BEGIN RECORD SET

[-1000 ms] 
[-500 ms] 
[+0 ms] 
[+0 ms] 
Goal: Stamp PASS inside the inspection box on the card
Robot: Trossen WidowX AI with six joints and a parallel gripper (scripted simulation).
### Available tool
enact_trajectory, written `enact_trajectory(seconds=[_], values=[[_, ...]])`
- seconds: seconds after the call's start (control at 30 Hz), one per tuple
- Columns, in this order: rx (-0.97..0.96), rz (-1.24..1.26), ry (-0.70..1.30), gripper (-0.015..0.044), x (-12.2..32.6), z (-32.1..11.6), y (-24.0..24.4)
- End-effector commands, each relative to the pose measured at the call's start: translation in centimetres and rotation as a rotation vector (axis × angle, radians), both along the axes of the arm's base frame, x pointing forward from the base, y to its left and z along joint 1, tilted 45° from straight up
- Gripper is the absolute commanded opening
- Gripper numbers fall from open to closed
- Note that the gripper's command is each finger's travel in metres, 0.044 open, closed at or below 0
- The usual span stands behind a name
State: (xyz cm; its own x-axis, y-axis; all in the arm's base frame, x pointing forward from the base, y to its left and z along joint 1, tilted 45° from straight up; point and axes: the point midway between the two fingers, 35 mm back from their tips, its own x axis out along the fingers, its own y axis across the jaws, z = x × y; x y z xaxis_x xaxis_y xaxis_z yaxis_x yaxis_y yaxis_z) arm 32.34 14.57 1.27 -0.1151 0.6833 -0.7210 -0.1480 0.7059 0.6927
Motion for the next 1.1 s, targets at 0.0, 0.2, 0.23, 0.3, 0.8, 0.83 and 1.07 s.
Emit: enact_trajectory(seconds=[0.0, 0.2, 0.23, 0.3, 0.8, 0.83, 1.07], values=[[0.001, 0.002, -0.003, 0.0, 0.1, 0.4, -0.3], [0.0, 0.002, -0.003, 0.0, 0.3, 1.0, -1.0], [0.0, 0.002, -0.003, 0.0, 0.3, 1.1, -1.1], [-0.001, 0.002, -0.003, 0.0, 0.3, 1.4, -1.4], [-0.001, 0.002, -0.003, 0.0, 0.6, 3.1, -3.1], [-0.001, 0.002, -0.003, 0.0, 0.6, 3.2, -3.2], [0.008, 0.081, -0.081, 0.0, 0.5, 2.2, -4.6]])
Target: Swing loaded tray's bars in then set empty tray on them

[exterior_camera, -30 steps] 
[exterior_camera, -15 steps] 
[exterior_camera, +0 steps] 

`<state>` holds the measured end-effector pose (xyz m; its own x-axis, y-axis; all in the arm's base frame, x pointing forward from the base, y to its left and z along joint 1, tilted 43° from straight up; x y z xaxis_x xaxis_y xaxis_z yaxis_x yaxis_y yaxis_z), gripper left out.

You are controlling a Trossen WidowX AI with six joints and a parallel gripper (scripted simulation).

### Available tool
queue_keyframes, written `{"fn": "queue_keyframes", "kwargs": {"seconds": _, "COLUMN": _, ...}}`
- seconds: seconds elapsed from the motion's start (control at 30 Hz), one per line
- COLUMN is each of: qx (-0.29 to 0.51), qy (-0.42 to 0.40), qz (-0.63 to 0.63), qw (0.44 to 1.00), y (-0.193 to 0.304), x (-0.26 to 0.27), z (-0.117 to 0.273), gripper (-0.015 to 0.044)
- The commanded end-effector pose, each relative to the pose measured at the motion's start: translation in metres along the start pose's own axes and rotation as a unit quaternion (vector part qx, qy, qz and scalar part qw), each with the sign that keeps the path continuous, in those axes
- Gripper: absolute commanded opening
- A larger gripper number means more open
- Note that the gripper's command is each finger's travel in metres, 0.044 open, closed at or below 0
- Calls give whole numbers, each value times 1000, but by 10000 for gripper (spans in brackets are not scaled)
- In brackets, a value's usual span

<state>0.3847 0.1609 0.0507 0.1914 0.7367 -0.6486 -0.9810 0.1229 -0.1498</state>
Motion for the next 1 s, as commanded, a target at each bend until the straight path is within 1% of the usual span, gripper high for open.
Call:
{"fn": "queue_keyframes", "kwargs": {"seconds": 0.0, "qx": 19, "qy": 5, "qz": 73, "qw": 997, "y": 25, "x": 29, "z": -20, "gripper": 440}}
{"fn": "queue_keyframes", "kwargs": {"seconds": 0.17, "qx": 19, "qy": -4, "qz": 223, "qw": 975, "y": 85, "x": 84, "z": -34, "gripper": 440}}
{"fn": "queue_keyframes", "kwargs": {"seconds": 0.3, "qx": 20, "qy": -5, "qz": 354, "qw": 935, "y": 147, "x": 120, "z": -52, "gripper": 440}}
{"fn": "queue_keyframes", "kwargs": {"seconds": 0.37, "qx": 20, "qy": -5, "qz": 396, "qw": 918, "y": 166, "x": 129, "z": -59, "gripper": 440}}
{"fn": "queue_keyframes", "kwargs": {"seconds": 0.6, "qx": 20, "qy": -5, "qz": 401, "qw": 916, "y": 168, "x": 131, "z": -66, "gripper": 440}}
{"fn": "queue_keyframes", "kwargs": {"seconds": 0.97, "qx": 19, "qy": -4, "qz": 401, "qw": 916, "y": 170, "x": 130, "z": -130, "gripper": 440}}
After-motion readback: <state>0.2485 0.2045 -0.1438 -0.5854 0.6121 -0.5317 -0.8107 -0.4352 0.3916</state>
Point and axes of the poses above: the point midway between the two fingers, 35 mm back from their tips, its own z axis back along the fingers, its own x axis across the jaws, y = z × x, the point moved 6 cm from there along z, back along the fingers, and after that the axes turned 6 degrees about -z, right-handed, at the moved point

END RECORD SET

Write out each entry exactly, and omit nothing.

[-1000 ms] 
[-500 ms] 
[+0 ms] 
[+0 ms] 
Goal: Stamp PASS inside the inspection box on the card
Robot: Trossen WidowX AI with six joints and a parallel gripper (scripted simulation).
### Available tool
enact_trajectory, written `enact_trajectory(seconds=[_], values=[[_, ...]])`
- seconds: seconds after the call's start (control at 30 Hz), one per tuple
- Columns, in this order: rx (-0.97..0.96), rz (-1.24..1.26), ry (-0.70..1.30), gripper (-0.015..0.044), x (-12.2..32.6), z (-32.1..11.6), y (-24.0..24.4)
- End-effector commands, each relative to the pose measured at the call's start: translation in centimetres and rotation as a rotation vector (axis × angle, radians), both along the axes of the arm's base frame, x pointing forward from the base, y to its left and z along joint 1, tilted 45° from straight up
- Gripper is the absolute commanded opening
- Gripper numbers fall from open to closed
- Note that the gripper's command is each finger's travel in metres, 0.044 open, closed at or below 0
- The usual span stands behind a name
State: (xyz cm; its own x-axis, y-axis; all in the arm's base frame, x pointing forward from the base, y to its left and z along joint 1, tilted 45° from straight up; point and axes: the point midway between the two fingers, 35 mm back from their tips, its own x axis out along the fingers, its own y axis across the jaws, z = x × y; x y z xaxis_x xaxis_y xaxis_z yaxis_x yaxis_y yaxis_z) arm 32.34 14.57 1.27 -0.1151 0.6833 -0.7210 -0.1480 0.7059 0.6927
Motion for the next 1.1 s, targets at 0.0, 0.2, 0.23, 0.3, 0.8, 0.83 and 1.07 s.
Emit: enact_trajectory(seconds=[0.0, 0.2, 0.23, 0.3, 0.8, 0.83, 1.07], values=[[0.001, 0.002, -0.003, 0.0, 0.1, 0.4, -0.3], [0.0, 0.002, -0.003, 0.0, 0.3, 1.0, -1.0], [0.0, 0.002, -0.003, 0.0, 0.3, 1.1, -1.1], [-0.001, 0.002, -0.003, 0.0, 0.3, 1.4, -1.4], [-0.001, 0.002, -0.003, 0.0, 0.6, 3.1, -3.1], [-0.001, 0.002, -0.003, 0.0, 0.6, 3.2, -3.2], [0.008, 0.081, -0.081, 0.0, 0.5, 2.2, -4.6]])
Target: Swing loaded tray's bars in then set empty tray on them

[exterior_camera, -30 steps] 
[exterior_camera, -15 steps] 
[exterior_camera, +0 steps] 

`<state>` holds the measured end-effector pose (xyz m; its own x-axis, y-axis; all in the arm's base frame, x pointing forward from the base, y to its left and z along joint 1, tilted 43° from straight up; x y z xaxis_x xaxis_y xaxis_z yaxis_x yaxis_y yaxis_z), gripper left out.

You are controlling a Trossen WidowX AI with six joints and a parallel gripper (scripted simulation).

### Available tool
queue_keyframes, written `{"fn": "queue_keyframes", "kwargs": {"seconds": _, "COLUMN": _, ...}}`
- seconds: seconds elapsed from the motion's start (control at 30 Hz), one per line
- COLUMN is each of: qx (-0.29 to 0.51), qy (-0.42 to 0.40), qz (-0.63 to 0.63), qw (0.44 to 1.00), y (-0.193 to 0.304), x (-0.26 to 0.27), z (-0.117 to 0.273), gripper (-0.015 to 0.044)
- The commanded end-effector pose, each relative to the pose measured at the motion's start: translation in metres along the start pose's own axes and rotation as a unit quaternion (vector part qx, qy, qz and scalar part qw), each with the sign that keeps the path continuous, in those axes
- Gripper: absolute commanded opening
- A larger gripper number means more open
- Note that the gripper's command is each finger's travel in metres, 0.044 open, closed at or below 0
- Calls give whole numbers, each value times 1000, but by 10000 for gripper (spans in brackets are not scaled)
- In brackets, a value's usual span

<state>0.3847 0.1609 0.0507 0.1914 0.7367 -0.6486 -0.9810 0.1229 -0.1498</state>
Motion for the next 1 s, as commanded, a target at each bend until the straight path is within 1% of the usual span, gripper high for open.
Call:
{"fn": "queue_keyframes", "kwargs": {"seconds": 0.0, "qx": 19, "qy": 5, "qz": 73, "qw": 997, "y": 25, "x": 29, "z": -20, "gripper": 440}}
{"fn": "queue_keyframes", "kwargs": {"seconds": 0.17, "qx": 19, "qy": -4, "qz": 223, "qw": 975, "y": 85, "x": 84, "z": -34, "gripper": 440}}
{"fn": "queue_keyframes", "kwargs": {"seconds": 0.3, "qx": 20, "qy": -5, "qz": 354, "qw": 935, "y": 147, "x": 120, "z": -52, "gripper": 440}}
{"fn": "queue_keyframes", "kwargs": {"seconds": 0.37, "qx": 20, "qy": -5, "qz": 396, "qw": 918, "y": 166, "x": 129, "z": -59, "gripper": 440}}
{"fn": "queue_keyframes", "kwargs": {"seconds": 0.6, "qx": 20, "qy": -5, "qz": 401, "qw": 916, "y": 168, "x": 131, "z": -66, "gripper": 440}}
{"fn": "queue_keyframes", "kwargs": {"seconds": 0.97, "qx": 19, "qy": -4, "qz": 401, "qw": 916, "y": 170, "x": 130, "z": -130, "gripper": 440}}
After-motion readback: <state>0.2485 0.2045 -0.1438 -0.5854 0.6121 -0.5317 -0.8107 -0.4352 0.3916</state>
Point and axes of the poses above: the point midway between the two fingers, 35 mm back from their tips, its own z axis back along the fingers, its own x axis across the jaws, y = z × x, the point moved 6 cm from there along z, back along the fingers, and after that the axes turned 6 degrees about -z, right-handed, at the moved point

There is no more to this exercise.